Obsolescence of this case raises wonder where that opinion may reach the degree of consensus in legal thought that the direct action of an injured from car accidents in the face of the insurer (insurance company) become obsolete the lapse of three years from the date of the occurrence of harmful act .Although the Court of Cassation see, according to the rule of [Article (752 / b) civilian], it should enter into force from the date of obsolescence availability of real science injured in the incident ([1]) . At which time the lawsuit become obsolete injured in the face of the defendant (the official) lapse of three years from the date of knowledge of the damage and asked about.
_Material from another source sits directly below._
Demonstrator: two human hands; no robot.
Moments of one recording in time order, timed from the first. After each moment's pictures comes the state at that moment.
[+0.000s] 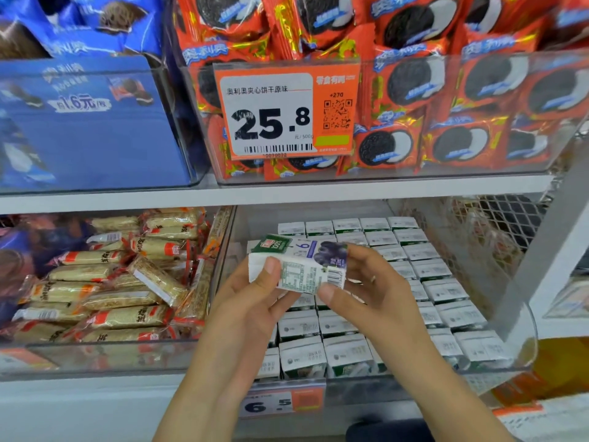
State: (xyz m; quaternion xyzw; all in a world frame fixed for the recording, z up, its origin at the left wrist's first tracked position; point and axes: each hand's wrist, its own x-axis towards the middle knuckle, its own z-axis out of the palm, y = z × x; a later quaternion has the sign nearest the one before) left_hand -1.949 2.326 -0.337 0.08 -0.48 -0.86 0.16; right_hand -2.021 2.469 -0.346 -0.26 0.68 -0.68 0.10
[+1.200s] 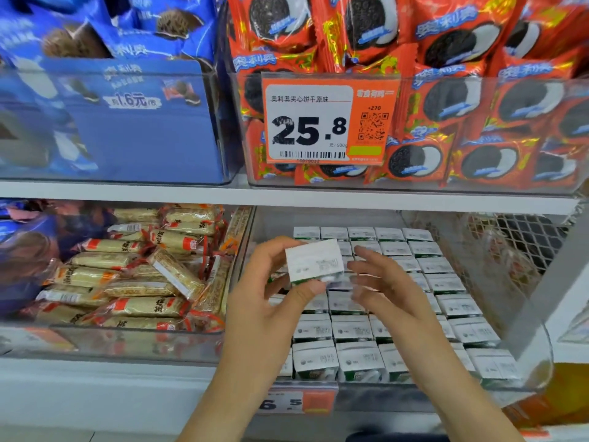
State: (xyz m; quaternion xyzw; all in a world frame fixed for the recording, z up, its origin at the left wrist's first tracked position) left_hand -1.944 2.329 -0.340 0.04 -0.71 -0.61 0.34; right_hand -2.032 2.475 -0.352 -0.27 0.70 -0.66 0.10
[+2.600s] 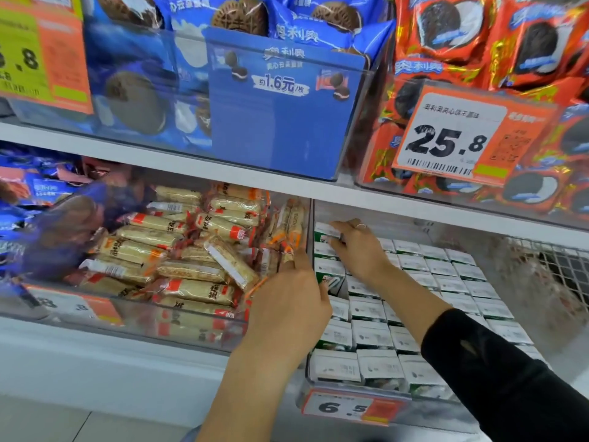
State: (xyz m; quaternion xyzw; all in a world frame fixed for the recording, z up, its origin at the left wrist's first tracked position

We estimate that this opinion under consideration for the following:
First - that the introduction makes direct that the case of an injured in the face of the insurer (insurance company) falling at a time remains the compensation claim in the face of the official (insured) List . How can that be? Believer it does not have a conclusion of the insurance contract with the insurer and fulfill his insurance premiums only in order to avoid the risk insured him a claim for compensation . In the logic of this view might take place this danger can not injured or official claim the insured amount of compensation, when expired three years from the date of knowledge that there TORT . Second because he can not claim in the amount of insurance unless the fulfillment of an injured or student - in this case - is achieved insured risk it. And I can not insured's claim for compensation only if he has real science of the damage and asked him, knows the damage he did not know of this charge during this term was knew about it then.
Secondly - Article (752) civilian Having developed the general rule for prescription claims arising from the insurance contract expiry of three years from the time of the tort . Decided in its second paragraph that this period shall not apply in the two cases our stuff to the provisions of item (b), which states that "in the event of an accident insured him only day he learned with regard Thereof".
The question which arises, in this regard, is what the incident is insured him (insured risk it) within the scope of compulsory insurance of liability for auto accidents? Is the accident? Or claim compensation? .Legal logic requires when answering to say that this risk does not verify the incident, but achieved the claim . Because the first check without a second check does not serve its insured risk, and say to the contrary lead to say that the insurer guarantees the insured non-occurrence of harmful act and this is not able to humans . Thus, the insurer believes the insured from being a claim and building be insured risk is to claim the occurrence of harmful act.
In light of this result, and the provision of item (b) above, it can be said that the limitation direct proceedings for an injured in the face of the insurer (insurance company) fall Shortest term:
- For aging compensation claim that the first in the face of the official (insured) .
- Or the lapse of three years from the date of verification insured risk it .
To say otherwise lead to enrich the insured at the expense of the insured for no reason.
([1]) Denunciation of Civil Appeal No. 1072 of the year 64 BC - 15.1.1995 session (publication in the journal of the judges, the twenty-eighth year - the first and second number - January December 1996).